Wicket Authentication
To authenticate a responding RFID tag as an IDX Wicket, a proprietary cipher is used on the UserID, the SiteID, and FunctionID to generate a value called the W-Cipher. Only if the calculated W-Cipher matches that read from the RFID tag will it be accepted as an authentic IDX Wicket. Otherwise it will be ignored.
 

Password Protection
The RFID chip on a Stored Value Wicket requires that the reader present a password in order to write to a block of data. The password is determined by a proprietary encryption cipher which incorporates the Wicket’s unique UID to ensure that no two Wickets will have the same password. Once the password is calculated during the Wicket configuration procedure at the factory, it is stored on the RFID chip, locked, and made invisible to the outside world. Thus only the IDX Wicket Reader will be able to store data to a Wicket, making the Stored Value Wickets immune to so called  “clone attacks” or “replay attacks”.
 

Data Encryption
The Wicket Reader utilizes a proprietary encryption/decryption cipher when storing and reading values for each Wicket data block.
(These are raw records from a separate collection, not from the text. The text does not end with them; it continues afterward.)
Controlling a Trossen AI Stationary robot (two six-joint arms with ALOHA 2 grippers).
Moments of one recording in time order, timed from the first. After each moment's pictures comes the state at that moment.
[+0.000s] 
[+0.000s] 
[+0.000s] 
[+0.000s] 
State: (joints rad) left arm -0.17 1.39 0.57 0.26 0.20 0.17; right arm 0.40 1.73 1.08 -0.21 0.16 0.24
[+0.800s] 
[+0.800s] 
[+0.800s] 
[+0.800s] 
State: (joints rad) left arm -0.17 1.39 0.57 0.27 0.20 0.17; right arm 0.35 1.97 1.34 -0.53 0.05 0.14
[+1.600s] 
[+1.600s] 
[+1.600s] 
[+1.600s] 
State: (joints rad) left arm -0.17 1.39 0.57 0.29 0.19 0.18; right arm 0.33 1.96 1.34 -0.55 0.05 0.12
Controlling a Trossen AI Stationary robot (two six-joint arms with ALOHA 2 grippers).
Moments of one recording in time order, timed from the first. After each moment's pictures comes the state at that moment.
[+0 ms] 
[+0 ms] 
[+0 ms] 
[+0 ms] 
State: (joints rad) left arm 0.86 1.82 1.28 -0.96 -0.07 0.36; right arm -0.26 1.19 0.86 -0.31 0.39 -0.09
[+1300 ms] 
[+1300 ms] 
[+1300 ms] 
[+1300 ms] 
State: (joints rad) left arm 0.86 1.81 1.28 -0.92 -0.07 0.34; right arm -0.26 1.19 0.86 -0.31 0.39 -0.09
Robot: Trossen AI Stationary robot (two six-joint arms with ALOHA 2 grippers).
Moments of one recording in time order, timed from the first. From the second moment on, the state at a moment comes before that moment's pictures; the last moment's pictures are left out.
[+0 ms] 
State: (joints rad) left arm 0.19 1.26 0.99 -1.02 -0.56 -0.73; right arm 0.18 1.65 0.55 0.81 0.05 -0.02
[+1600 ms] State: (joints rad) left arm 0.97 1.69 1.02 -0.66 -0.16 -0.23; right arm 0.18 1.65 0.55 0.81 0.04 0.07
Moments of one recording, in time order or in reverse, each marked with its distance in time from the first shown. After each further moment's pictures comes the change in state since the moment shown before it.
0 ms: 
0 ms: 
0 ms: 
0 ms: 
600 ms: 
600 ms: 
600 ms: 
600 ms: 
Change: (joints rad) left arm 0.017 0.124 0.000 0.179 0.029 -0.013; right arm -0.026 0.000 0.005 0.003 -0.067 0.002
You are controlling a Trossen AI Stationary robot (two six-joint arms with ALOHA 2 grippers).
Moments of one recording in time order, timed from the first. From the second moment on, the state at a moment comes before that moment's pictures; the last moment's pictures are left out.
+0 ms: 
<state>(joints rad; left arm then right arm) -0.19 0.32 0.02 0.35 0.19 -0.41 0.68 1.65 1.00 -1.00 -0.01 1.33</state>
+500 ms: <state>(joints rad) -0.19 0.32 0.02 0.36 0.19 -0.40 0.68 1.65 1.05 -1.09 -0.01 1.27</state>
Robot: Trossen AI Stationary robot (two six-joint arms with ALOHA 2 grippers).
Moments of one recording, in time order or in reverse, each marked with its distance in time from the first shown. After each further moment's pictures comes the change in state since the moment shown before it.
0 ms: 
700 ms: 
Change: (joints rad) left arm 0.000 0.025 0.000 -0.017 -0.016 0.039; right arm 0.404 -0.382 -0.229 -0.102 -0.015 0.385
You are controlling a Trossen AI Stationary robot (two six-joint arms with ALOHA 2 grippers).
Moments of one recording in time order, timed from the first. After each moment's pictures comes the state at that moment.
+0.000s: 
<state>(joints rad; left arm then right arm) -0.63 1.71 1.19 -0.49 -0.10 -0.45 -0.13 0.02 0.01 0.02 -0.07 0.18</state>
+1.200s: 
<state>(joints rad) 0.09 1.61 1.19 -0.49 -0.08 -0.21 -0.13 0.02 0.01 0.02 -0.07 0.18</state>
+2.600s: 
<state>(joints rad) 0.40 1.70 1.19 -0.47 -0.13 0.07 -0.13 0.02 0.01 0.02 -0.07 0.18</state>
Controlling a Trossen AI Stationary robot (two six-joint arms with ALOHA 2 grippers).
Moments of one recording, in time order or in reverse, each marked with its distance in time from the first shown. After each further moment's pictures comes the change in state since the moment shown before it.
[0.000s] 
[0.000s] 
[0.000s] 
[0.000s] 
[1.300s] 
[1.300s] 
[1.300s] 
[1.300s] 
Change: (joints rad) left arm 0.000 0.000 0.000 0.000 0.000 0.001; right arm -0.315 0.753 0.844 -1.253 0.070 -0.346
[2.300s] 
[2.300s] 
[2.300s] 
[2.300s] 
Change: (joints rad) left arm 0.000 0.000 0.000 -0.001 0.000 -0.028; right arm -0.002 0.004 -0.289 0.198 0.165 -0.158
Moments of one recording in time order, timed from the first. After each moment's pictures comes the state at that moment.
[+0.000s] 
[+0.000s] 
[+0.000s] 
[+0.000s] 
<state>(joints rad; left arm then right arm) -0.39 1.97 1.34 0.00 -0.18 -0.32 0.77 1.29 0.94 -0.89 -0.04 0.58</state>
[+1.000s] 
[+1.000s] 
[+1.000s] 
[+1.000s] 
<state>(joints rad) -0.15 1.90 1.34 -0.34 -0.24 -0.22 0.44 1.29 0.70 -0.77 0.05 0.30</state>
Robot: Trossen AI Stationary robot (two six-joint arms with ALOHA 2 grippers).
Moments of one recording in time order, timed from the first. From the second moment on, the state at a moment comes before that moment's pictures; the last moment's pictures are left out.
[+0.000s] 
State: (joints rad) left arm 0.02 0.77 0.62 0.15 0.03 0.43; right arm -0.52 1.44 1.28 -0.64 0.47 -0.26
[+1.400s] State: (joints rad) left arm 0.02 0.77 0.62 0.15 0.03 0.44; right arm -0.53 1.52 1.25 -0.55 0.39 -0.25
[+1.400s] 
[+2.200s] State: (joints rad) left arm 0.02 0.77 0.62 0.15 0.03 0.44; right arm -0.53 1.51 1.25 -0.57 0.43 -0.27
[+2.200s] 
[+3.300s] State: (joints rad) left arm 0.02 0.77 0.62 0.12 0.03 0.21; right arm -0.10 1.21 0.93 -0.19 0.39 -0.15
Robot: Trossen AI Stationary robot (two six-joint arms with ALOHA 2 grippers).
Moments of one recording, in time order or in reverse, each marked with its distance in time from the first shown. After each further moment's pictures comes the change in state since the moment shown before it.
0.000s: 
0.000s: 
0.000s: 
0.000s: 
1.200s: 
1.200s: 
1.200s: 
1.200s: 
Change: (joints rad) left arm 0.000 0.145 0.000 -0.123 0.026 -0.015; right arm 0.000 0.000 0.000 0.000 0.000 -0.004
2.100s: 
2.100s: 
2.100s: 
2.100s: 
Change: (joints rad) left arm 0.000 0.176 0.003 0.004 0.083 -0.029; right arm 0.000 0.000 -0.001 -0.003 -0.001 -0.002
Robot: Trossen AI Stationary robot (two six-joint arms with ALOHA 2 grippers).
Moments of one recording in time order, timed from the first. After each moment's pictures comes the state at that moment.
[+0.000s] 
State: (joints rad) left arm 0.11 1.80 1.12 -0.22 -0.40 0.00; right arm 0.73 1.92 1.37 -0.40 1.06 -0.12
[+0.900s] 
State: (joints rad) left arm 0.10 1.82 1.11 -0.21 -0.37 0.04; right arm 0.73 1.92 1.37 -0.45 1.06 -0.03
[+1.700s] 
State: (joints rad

The cipher incorporates the Wicket’s unique UID to ensure that even two Wickets storing the same information will not have the same values written in their blocks. While a hacker may be able to see the stored data, the hacker will not be able to interpret it. Furthermore, that data includes an embedded cipher checksum to verify that data on what may otherwise appear to be an authentic Wicket is actually valid data... thus preventing a hacker from creating counterfeit data.
 

Data Redundancy
The Stored Value Wicket data structure includes simple redundancy of all important balances and a checksum within each data block to enable detection of corrupted data. For example, in the case where the data may possibly be either corrupted or indeterminate if the Wicket is taken out of read/write range while the Reader is writing data to the Wicket, the error can be detected and corrected.  In addition to simple error correction, the strategy prevents a hacker from executing any form of “indeterminate transaction attack”. Both the customer and the owner are secure from such an error (purposely or accidentally) resulting in gain or loss for either.
 

Access Protection
One form of attack on a secured system is called the “man in the middle” attack where a hacker utilizes a tool to do his bidding... such as obtaining a Wicket Reader that knows the encryption algorithm and password algorithm, and using its command set to write anything to a Wicket that a hacker may like. To prevent this kind of attack, there are two levels of access control that are held secret which involve an unlocking of the write commands and additionally involve an encrypted  “challenge / response” interaction between the controller and the Wicket Reader in order for the Wicket Reader to validate the authority of the controller to be sending it a write command for the Wicket. The protocol is held as a trade secret.
 

Banned List Wickets
One of the features available in the Turbo Accessories - Registration package is the ability to create a Banned List of banned UserIDs so that your Wicket Readers will not accept that specific Wicket anymore. This includes Customer, Service Equipment, Reader Programming, and System Report Wickets. If a registered customer claims he lost a Wicket with $15 on it, you may choose in good faith to believe him and replace that Wicket with another pre-valued at $15, but then you should ban his old Wicket UserID (found in Registration records) by adding it to the Banned List so that it will be rejected at your Wicket Readers should someone attempt to later use it. Likewise, if you have fired a service person or they claim to have lost their Equipment Service Wicket, you may also want to ban that Equipment Service Wicket form further use by adding it to the Banned List Wicket. Once added to the Banned List Wicket, then just take the Banned List Wicket around to each of your Wicket Readers and read it in.